WHAT IS BEING ASKED. Write out the data below in full, unchanged, minus the images.

-------- DATASET EXTRACT --------

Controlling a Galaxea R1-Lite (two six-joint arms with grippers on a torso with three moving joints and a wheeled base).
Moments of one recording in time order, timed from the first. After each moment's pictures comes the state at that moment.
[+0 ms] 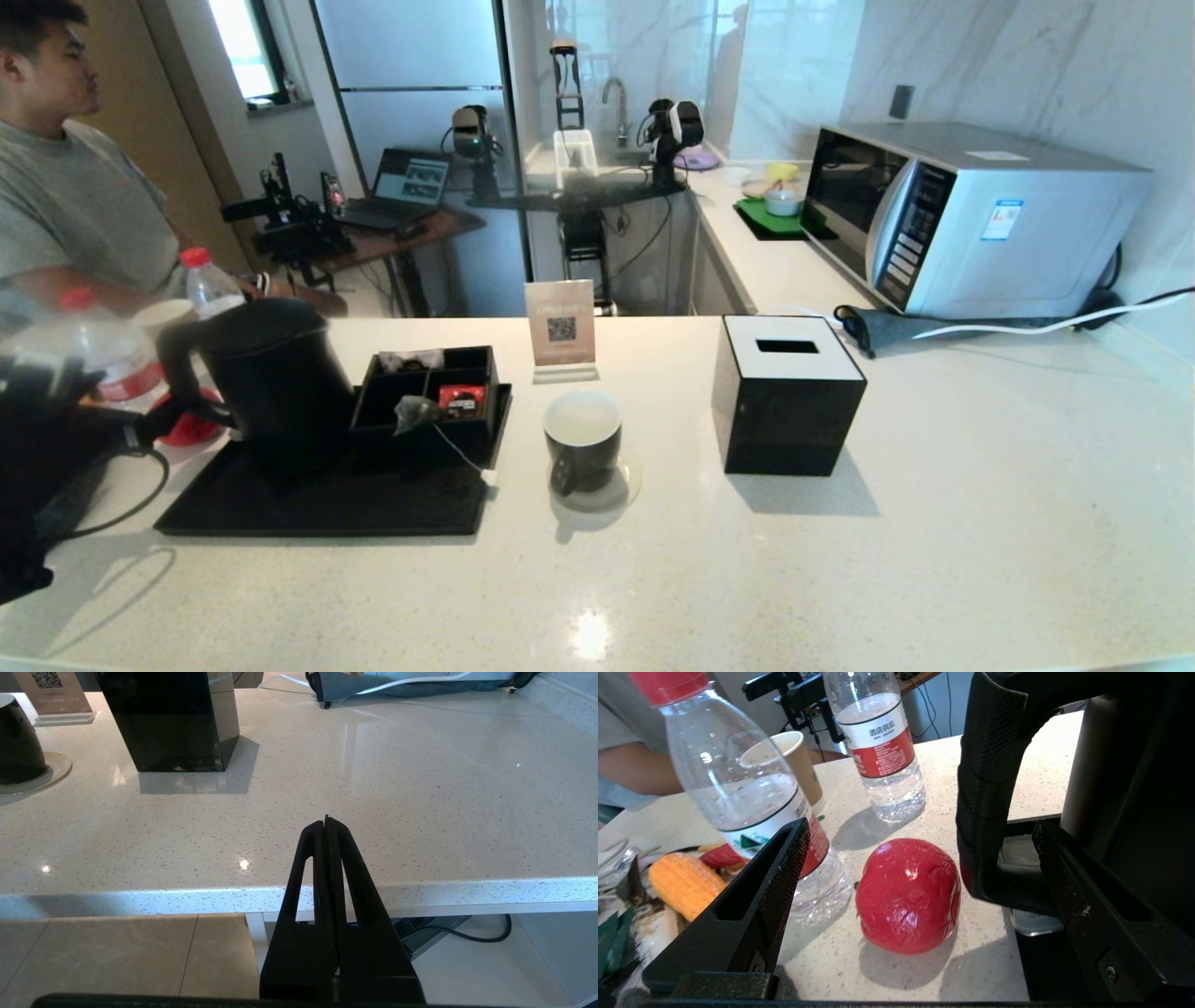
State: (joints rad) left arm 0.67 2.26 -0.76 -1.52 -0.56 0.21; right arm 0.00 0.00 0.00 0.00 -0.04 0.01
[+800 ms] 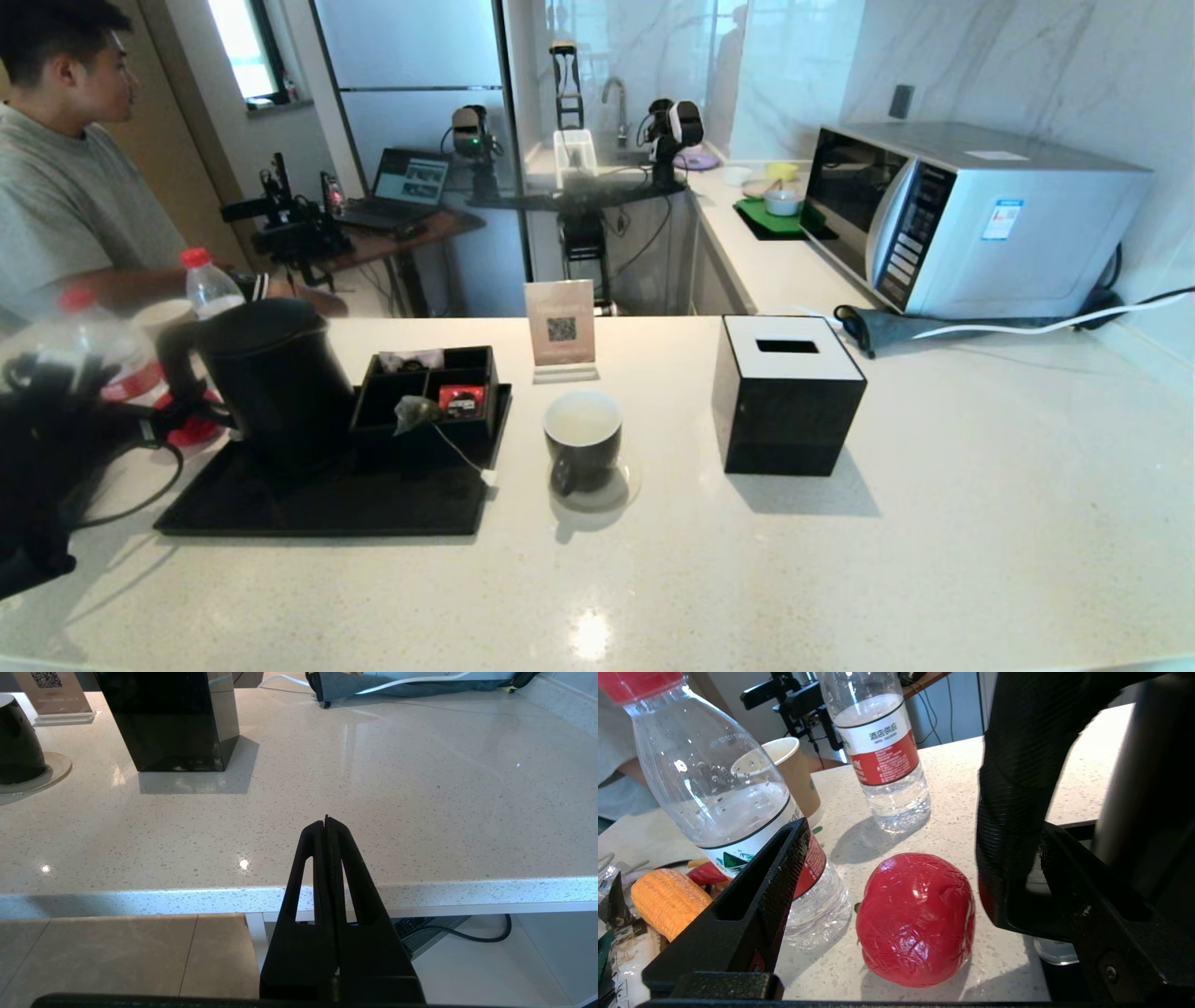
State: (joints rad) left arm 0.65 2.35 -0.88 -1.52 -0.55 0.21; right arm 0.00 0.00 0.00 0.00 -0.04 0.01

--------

ANSWER FOR THE TASK.
Controlling a Galaxea R1-Lite (two six-joint arms with grippers on a torso with three moving joints and a wheeled base).
Moments of one recording in time order, timed from the first. After each moment's pictures comes the state at that moment.
[+0 ms] 
State: (joints rad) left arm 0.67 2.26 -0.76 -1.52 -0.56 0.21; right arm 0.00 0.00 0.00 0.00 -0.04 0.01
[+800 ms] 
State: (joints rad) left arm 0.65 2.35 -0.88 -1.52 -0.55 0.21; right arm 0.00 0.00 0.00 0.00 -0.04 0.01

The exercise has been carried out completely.